### EXERCISE
A complete and exact copy of the data below is the task.

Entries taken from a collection
+ + + + + + +
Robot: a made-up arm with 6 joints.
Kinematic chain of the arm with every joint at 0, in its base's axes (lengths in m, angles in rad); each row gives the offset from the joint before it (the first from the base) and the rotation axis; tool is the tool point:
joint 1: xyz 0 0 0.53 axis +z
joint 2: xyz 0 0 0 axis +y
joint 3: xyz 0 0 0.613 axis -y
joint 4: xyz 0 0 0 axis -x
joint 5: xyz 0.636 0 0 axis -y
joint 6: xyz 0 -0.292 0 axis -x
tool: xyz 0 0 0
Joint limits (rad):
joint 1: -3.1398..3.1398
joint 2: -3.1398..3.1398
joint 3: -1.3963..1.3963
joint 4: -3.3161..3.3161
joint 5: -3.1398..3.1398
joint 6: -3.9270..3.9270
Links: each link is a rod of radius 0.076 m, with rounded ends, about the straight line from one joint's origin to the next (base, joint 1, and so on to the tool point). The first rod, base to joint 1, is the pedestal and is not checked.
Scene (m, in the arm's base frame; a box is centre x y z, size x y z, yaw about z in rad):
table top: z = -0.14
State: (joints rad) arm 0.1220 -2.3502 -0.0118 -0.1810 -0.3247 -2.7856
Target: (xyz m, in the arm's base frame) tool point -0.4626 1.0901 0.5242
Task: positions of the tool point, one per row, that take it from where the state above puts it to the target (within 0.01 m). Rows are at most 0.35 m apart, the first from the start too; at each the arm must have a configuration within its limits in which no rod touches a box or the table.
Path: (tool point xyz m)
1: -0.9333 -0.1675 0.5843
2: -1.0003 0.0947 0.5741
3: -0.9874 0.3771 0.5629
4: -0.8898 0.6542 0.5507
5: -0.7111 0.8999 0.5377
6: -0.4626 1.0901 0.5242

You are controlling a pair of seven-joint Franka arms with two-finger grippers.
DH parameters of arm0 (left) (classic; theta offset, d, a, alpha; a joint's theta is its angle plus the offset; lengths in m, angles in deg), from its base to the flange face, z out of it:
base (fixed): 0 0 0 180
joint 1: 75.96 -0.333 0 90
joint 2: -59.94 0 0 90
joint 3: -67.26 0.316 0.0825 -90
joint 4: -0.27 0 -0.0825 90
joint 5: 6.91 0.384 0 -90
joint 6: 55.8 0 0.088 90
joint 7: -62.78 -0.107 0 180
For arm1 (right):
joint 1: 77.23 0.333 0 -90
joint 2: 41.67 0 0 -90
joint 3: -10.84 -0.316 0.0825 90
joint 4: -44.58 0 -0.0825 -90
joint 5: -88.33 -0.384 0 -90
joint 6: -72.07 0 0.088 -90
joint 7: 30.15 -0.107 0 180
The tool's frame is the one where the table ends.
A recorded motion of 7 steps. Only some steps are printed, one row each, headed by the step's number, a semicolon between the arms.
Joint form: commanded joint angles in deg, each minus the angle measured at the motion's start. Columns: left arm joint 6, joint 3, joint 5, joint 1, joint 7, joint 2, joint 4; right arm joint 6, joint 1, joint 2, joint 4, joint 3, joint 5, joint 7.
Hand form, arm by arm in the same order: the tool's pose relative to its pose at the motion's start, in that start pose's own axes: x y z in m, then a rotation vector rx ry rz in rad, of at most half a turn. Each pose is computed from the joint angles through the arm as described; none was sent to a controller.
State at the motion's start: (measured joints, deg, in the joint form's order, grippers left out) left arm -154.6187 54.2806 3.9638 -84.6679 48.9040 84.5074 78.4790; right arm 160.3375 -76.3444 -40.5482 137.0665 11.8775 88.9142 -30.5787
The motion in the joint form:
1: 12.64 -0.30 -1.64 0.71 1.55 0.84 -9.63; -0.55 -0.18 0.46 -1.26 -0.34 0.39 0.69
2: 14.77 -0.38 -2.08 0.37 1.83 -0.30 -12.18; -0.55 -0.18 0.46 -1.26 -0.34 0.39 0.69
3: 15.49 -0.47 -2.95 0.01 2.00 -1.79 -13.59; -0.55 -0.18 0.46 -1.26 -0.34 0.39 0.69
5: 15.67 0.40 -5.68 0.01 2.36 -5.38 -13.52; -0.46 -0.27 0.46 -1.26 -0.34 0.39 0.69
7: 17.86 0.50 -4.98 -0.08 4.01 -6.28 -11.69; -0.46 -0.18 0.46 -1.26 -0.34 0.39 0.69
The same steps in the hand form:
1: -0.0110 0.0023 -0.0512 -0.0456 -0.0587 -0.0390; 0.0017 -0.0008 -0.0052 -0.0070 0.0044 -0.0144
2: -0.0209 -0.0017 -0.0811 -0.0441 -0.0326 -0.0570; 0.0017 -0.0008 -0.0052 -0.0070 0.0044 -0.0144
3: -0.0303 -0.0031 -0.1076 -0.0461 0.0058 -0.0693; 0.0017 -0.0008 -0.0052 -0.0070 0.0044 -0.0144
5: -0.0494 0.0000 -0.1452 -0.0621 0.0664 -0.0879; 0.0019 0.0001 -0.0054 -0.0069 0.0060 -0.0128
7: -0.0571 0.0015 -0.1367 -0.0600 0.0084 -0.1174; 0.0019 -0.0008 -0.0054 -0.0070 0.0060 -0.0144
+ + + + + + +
### EXERCISE RESPONSE
Robot: a made-up arm with 6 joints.
Kinematic chain of the arm with every joint at 0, in its base's axes (lengths in m, angles in rad); each row gives the offset from the joint before it (the first from the base) and the rotation axis; tool is the tool point:
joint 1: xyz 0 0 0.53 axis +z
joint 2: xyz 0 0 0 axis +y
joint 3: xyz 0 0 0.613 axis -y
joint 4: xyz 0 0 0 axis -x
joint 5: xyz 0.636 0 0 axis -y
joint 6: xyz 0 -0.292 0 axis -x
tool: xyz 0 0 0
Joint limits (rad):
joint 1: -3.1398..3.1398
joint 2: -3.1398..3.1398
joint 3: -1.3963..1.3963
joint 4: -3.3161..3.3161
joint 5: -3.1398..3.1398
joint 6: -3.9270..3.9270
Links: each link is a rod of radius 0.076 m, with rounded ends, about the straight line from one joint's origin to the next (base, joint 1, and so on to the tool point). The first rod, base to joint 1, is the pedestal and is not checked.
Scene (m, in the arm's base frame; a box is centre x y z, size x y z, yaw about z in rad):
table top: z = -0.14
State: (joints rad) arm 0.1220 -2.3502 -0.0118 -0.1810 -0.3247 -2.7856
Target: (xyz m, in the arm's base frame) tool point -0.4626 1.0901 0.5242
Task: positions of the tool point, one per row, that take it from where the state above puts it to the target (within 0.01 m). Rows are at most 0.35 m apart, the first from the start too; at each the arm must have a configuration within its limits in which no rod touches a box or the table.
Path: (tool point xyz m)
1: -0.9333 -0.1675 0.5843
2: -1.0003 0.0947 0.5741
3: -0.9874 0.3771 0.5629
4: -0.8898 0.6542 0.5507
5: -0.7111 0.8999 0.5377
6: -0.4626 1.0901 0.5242

You are controlling a pair of seven-joint Franka arms with two-finger grippers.
DH parameters of arm0 (left) (classic; theta offset, d, a, alpha; a joint's theta is its angle plus the offset; lengths in m, angles in deg), from its base to the flange face, z out of it:
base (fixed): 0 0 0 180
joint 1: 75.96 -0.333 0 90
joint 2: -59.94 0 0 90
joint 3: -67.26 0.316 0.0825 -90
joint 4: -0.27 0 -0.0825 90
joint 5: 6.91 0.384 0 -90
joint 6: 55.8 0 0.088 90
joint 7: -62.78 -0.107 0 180
For arm1 (right):
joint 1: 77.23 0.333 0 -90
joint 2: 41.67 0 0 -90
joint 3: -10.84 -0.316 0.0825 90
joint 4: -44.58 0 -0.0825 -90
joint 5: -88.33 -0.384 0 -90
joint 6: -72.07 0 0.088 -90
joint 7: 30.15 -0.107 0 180
The tool's frame is the one where the table ends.
A recorded motion of 7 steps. Only some steps are printed, one row each, headed by the step's number, a semicolon between the arms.
Joint form: commanded joint angles in deg, each minus the angle measured at the motion's start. Columns: left arm joint 6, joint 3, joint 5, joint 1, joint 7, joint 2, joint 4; right arm joint 6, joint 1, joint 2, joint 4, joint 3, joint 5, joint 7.
Hand form, arm by arm in the same order: the tool's pose relative to its pose at the motion's start, in that start pose's own axes: x y z in m, then a rotation vector rx ry rz in rad, of at most half a turn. Each pose is computed from the joint angles through the arm as described; none was sent to a controller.
State at the motion's start: (measured joints, deg, in the joint form's order, grippers left out) left arm -154.6187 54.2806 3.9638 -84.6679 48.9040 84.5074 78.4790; right arm 160.3375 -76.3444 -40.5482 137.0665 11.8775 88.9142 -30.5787
The motion in the joint form:
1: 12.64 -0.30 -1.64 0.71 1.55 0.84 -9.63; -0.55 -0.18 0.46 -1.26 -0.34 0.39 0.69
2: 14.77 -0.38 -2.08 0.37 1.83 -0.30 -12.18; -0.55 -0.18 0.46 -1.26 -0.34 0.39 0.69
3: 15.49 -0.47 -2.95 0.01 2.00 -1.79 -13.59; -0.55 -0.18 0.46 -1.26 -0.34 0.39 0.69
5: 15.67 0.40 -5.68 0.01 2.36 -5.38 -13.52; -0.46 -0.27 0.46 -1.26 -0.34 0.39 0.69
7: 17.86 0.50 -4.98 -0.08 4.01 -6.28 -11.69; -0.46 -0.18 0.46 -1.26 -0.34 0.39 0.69
The same steps in the hand form:
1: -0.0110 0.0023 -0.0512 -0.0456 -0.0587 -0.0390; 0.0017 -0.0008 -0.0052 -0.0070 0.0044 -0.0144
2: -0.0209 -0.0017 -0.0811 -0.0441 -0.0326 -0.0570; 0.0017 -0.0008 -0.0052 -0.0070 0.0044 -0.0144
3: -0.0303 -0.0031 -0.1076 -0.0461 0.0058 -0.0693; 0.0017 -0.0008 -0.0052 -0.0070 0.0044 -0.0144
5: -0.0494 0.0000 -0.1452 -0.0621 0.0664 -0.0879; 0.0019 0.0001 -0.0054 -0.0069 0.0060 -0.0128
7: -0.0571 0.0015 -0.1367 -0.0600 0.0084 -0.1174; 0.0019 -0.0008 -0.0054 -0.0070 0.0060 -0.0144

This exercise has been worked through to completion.